Teenagers may be less likely to start smoking if they engage in moderate-to-vigorous physical activity (MVPA) from childhood, a study has found.

The research, conducted by the Universities of Bristol and Exeter in partnership with the University of Eastern Finland, was published in the Journal of Behaviour Research and Therapy.

Childhood and teenage tobacco smoking is a preventable risk factor for premature structural and functional cardiac damage already in the mid-twenties. Physical activity intervention studies have reported reduced smoking rates among adults. However, physical activity studies in preventing smoking in children and adolescents have been inconclusive due to short study durations, small population sizes, and lack of accelerometer-measured physical activity data.

The study is the largest follow-up of accelerometer-based MVPA and smoking behaviour in the young population in the world.

The researchers drew 2,503 children from the University of Bristol’s ‘Children of the 90s’ cohort who were followed from 11 years old until 24 years.
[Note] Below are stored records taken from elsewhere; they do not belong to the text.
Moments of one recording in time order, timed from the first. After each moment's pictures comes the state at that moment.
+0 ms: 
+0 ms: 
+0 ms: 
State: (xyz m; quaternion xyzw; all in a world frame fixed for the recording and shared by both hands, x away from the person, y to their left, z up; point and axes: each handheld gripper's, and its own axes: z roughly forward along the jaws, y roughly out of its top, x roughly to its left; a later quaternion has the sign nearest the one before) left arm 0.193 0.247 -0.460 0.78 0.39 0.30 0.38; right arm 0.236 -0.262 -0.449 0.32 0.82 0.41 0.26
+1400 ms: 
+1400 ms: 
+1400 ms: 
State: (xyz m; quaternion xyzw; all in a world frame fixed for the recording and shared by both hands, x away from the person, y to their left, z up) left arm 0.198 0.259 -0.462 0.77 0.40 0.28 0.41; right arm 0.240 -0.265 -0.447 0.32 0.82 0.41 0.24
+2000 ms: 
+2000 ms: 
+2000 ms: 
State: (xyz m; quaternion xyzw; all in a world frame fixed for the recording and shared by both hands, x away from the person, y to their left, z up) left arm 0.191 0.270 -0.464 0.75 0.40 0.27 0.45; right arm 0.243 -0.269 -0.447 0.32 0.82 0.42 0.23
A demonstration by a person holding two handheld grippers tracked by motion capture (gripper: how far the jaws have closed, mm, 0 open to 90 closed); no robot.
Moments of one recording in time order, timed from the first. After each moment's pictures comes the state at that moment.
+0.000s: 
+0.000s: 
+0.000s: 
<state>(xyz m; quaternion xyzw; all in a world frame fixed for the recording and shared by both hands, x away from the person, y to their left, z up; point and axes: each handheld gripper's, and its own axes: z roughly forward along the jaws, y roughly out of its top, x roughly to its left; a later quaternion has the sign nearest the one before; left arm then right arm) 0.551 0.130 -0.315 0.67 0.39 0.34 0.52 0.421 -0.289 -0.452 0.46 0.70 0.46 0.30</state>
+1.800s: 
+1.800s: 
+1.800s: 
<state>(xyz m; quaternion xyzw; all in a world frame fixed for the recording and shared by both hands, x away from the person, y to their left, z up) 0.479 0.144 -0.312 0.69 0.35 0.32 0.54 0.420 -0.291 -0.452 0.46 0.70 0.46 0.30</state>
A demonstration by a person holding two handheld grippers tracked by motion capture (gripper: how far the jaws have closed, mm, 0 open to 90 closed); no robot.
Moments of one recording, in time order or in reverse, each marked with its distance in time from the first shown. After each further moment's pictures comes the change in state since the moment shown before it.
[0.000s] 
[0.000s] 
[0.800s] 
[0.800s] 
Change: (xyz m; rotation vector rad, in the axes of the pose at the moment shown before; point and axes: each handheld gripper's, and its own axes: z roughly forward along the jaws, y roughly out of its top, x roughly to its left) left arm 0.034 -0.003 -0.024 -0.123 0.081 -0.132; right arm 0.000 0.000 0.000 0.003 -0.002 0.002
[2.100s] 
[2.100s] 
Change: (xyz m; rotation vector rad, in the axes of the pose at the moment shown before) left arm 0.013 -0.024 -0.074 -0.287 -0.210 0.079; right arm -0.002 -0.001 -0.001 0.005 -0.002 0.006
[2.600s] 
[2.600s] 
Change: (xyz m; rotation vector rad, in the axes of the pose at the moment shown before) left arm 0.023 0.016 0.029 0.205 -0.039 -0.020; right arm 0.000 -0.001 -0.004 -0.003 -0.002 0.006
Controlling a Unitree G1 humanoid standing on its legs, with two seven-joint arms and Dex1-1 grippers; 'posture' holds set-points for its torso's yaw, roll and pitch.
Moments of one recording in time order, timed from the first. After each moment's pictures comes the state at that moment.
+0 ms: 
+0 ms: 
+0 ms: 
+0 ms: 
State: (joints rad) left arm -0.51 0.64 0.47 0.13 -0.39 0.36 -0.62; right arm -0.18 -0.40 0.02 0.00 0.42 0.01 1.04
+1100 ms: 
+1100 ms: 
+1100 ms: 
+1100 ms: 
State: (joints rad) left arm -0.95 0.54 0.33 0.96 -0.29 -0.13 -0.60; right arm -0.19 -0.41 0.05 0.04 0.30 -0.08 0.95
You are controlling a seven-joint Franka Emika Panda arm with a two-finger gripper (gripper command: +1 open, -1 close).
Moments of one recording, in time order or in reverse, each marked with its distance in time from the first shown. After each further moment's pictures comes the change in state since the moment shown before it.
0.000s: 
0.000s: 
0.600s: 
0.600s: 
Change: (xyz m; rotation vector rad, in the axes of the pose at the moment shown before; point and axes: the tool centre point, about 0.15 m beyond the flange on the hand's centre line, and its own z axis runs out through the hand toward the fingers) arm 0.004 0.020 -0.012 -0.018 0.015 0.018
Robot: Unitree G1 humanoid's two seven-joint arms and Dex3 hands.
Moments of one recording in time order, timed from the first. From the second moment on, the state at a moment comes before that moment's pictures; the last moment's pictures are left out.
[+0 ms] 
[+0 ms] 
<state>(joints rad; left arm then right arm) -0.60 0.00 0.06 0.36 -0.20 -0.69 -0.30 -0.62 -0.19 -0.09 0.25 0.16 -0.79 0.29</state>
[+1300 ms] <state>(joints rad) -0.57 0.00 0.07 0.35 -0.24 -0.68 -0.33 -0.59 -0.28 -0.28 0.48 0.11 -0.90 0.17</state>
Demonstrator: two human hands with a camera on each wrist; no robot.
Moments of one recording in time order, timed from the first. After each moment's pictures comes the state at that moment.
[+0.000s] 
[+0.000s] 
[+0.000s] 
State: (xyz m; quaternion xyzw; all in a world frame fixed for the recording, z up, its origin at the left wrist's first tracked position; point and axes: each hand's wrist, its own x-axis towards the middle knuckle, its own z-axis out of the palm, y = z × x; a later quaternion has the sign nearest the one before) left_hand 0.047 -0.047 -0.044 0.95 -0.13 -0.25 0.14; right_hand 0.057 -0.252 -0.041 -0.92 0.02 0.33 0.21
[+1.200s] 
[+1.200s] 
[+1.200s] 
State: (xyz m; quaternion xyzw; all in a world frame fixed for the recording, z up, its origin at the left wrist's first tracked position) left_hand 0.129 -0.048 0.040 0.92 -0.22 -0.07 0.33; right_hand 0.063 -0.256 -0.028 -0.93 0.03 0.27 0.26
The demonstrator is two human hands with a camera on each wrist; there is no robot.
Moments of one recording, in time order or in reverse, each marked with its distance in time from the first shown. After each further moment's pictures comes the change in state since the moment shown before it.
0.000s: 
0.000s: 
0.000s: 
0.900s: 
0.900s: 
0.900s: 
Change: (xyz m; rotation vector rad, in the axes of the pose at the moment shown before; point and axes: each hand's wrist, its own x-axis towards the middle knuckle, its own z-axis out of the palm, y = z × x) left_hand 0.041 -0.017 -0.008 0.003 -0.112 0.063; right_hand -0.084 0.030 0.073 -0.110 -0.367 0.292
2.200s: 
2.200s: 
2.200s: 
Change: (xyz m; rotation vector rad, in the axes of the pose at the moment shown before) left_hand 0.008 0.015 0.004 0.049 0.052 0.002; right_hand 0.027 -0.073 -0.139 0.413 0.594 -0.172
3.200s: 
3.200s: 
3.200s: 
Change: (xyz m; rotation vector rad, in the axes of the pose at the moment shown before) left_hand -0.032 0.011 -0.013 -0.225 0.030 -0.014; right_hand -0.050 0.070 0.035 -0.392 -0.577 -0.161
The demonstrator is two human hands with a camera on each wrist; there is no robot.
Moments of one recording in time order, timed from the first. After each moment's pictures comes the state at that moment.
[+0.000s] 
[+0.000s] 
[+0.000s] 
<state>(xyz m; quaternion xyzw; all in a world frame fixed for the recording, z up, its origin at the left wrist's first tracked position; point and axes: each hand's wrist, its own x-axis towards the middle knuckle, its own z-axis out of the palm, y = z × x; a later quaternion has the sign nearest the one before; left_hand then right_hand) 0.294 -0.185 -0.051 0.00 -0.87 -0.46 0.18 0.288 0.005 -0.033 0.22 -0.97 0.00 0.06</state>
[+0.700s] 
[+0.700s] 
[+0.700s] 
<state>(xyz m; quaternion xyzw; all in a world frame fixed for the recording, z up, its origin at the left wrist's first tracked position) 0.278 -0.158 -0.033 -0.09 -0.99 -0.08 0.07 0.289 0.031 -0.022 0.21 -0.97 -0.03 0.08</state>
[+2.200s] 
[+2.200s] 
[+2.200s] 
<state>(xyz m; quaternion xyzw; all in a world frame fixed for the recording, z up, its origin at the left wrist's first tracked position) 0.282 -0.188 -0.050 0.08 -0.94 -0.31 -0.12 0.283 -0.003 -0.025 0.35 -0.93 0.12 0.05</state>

The prevalence of smoking at ages 13, 15, and 24 years was 1.5 per cent, 13.5 per cent, and 26.6 per cent, respectively.

Establishing a starting point

At baseline, the children spent six hours per day sedentary, six hours per day engaging in light physical activity, and approximately 55 minutes per day in MVPA.

At follow-up in young adulthood, nine hours per day were spent sedentary, three hours per day in light physical activity, and approximately 50 minutes per day in MVPA.

The children’s fasting blood samples were also repeatedly measured for low-density lipoprotein cholesterol, high-density lipoprotein cholesterol, triglyceride, glucose, insulin, and high-sensitivity C-reactive protein. Blood pressure, heart rate, socio-economic status, family history of cardiovascular disease, as well as dual-energy X-ray absorptiometry measured fat mass and lean mass were accounted for in the analyses.

According to the study, six of 1000 children who engaged in MVPA at age 11 had initiated tobacco smoking by age 13, while the prevalence of smoking in the whole age group was 15 out of 1000. In other words, the risk of initiating tobacco smoking may be prevented in 60 per cent of 13-year-olds who would have taken their first tobacco puff, because of childhood participation in MVPA.

Young adult activity levels

In the follow-up, a more modest preventive effect was observed. Continuous exposure to MVPA from childhood through young adulthood could prevent smoking in eight out of 1000 young adults, when the prevalence of smoking was 266 out of 1000 young adults.

In addition, teenagers who were non-smokers at ages 13 and 15 years spent 15 more minutes per day in MVPA by age 24 years when compared with those who had a history of smoking at 13 and 15 years.

Childhood sedentariness was not prospectively associated with the risk of initiating and persistently smoking tobacco.

Andrew Agbaje, a physician and associate professor of Clinical Epidemiology and Child Health at the University of Eastern Finland, said, “The MVPA-smoking preventive potential had a strong causal consistency across all tested statistical models, but the effect diminished by young adulthood. It’s all the more important that legislation protects young people against tobacco smoking and nicotine use initiation.

“Stopping smoking in adulthood is good but late since a residual long-term risk of heart disease for the next 30 years still exists. Thus, preventing childhood smoking initiation is critical to lifelong health and these findings may be extrapolated to vaping and electronic cigarette use in teenagers since the same active ingredient in both smoke and smokeless tobacco is nicotine.